Pada hari yang ke 4 pagi harinya sekitar jam 5 pagi, siram bunga dan mengibaskan
dong 3 kali di atas kubur, kemudian air yang ditaruh di tempurung kemudian air tersebut
digunakan untuk mencuci muka orang yang berkabung tersebut. Pada saat itu juga, dari
kedua belah pihak keluarga ada yang menaruh uang dan ada yang mengambil sarung yang
ada di atas kubur. Uang dan sarung tersebut dibawah keluar dari rumah duka dan diletakan di
rumah terdekat. Orang yang berkabung, dong yang mereka pakai untuk menutupi kepalanya
dibuka setengah sampai leher. Setelah itu, orang yang berkabung tersebut sudah boleh
melakukan aktivitas seperti biasa tetapi masih tetap memakai pakaian hitam.

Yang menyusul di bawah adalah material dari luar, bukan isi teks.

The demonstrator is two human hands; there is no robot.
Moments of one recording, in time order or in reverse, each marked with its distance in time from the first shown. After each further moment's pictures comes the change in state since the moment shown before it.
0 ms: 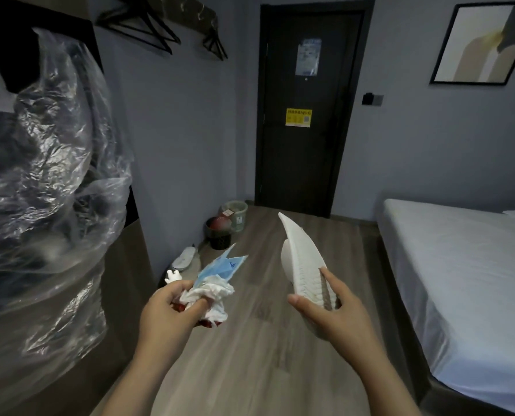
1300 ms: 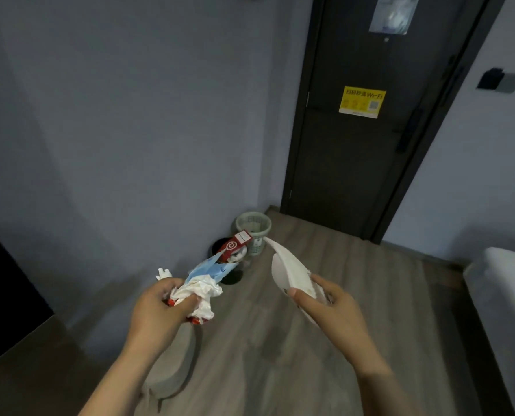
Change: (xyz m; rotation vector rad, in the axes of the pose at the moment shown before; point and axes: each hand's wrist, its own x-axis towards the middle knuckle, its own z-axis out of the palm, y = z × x) left_hand 0.706 -0.168 0.176 0.213 0.103 -0.141; right_hand 0.734 0.078 0.272 -0.071 -0.229 0.146
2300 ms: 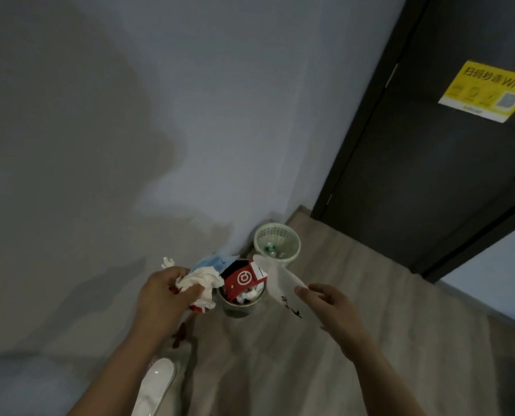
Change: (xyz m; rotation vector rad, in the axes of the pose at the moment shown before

Pada 40 malam biasanya terjadi acara penanaman salib dikubur ( pa’at krus ).
Sebelumnya salib tersebut sudah diberkati dan didoakan oleh imam. Acara tersebut dilakukan
pada pagi hari sekitar pukul 05.00 yang diawali dengan doa bersama dikubur, kemudian
orang yang menggunakan baju hitam selama 40 hari atau disebut juga ata pire mitan akan
membuka baju hitamnya dan meletakannya di atas salib. Kemudian dipotong seekor babi dan
hatinya dimasak dan disimpan sebagai sesajian atau disebut juga piong, sebagai cara
menghormati arwah leluhur. Setelah itu, ketua adat akan mengambil kelapa muda yang
dibelah di depan kubur dan belahannya harus sekali dan langsung terbelah dua secara lurus.
Kelapa tersebut disimpan dan ditanam di samping atas kubur. Hal tersebut bertujuan untuk
memberikan pendinginan atau penyejukan kepada arwah tersebut.